### Brief
Restate exactly the lines from the top of the listing below to the line containing "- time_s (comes"; the remaining lines are not wanted.

···

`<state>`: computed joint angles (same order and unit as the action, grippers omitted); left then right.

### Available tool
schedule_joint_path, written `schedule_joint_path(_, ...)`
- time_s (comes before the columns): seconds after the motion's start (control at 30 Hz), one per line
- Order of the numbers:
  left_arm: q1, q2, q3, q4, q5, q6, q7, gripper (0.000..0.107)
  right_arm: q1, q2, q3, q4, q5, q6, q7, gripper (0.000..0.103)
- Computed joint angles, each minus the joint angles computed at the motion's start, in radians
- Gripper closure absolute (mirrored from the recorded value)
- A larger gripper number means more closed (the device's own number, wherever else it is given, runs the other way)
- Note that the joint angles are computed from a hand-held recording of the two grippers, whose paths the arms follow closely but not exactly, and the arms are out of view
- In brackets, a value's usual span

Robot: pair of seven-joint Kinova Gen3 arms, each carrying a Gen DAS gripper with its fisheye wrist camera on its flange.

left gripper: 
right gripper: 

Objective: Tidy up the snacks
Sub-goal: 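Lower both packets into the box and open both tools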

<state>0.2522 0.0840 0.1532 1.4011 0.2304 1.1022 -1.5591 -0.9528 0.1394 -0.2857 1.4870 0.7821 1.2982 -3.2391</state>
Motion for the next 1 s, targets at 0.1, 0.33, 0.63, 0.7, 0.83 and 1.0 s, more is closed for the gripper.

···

### Answer area
`<state>`: computed joint angles (same order and unit as the action, grippers omitted); left then right.

### Available tool
schedule_joint_path, written `schedule_joint_path(_, ...)`
- time_s (comes before the columns): seconds after the motion's start (control at 30 Hz), one per line

No more output is required.